• _What you need to do_
Return only those lines of the records below in which "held" appears.

(Excerpts from a dataset)
>>>
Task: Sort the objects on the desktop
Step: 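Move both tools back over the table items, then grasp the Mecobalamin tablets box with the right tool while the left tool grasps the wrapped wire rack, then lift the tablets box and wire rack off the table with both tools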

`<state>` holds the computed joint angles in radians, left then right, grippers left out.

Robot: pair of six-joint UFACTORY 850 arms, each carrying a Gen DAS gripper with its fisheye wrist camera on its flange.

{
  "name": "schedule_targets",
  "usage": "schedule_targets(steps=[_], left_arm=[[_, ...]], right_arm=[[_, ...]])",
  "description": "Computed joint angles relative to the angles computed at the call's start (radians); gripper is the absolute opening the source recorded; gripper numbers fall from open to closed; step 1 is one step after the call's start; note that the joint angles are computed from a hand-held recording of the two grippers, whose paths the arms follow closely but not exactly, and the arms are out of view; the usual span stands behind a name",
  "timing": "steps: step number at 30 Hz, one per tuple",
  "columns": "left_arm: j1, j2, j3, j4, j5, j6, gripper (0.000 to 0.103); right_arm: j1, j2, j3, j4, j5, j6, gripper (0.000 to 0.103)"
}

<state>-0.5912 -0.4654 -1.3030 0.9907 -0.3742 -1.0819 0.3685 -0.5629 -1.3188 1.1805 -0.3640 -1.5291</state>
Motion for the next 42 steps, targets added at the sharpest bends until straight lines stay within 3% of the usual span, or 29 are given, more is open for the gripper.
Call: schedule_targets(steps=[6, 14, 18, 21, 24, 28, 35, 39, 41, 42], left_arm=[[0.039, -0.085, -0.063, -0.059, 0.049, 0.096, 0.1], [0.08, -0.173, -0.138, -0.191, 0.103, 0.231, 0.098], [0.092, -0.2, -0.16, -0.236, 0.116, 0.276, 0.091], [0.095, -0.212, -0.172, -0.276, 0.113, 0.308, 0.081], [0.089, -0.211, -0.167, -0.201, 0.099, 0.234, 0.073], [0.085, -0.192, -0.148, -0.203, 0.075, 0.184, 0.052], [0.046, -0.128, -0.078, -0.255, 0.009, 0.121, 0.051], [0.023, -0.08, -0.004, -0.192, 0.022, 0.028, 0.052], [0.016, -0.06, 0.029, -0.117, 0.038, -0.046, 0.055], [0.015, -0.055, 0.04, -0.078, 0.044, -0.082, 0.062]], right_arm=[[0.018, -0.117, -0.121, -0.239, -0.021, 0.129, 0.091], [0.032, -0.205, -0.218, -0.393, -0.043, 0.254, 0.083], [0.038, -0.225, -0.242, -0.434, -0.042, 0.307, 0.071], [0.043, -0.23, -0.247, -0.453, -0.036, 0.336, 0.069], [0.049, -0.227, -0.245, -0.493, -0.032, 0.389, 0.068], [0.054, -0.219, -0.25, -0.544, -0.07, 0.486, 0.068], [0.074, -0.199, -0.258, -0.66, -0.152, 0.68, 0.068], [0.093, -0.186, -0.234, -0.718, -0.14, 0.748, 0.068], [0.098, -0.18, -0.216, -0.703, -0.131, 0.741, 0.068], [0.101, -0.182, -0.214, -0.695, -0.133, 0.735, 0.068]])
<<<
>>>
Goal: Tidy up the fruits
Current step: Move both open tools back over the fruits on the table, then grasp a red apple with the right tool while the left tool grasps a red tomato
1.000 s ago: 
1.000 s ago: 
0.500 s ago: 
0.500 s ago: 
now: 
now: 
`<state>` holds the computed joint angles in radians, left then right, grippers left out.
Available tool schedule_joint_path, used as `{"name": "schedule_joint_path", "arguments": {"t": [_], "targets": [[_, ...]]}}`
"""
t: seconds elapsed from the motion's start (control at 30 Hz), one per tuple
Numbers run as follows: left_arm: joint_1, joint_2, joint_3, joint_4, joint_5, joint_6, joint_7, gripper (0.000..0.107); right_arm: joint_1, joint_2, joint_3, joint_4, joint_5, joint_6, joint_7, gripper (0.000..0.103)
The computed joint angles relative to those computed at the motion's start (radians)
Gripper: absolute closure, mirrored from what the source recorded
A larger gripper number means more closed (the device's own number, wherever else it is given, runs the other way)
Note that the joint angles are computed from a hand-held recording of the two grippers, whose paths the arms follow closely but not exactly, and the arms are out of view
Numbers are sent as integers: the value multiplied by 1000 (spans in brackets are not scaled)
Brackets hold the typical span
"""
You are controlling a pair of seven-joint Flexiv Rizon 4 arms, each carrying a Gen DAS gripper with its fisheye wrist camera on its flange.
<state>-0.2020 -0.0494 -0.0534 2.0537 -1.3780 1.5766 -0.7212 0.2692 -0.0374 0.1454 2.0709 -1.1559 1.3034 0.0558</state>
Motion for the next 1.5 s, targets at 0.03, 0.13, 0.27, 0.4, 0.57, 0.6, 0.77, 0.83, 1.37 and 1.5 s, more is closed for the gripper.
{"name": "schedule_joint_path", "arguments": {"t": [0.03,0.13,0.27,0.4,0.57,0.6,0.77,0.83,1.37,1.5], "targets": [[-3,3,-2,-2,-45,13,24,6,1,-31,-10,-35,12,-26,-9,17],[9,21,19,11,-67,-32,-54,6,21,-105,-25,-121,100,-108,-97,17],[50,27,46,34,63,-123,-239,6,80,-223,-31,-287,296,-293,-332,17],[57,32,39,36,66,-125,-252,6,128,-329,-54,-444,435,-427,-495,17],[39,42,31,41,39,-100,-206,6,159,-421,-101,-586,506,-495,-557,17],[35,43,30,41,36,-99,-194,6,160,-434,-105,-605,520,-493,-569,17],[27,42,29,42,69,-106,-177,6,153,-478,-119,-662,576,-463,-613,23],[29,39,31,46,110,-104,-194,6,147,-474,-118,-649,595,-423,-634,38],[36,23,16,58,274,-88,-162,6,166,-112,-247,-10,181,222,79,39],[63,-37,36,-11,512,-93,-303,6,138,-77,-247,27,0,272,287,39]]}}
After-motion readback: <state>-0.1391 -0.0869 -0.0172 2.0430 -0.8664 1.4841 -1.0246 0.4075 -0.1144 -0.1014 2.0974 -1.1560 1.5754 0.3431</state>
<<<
• _Exercise solution_
  "description": "Computed joint angles relative to the angles computed at the call's start (radians); gripper is the absolute opening the source recorded; gripper numbers fall from open to closed; step 1 is one step after the call's start; note that the joint angles are computed from a hand-held recording of the two grippers, whose paths the arms follow closely but not exactly, and the arms are out of view; the usual span stands behind a name",
Note that the joint angles are computed from a hand-held recording of the two grippers, whose paths the arms follow closely but not exactly, and the arms are out of view

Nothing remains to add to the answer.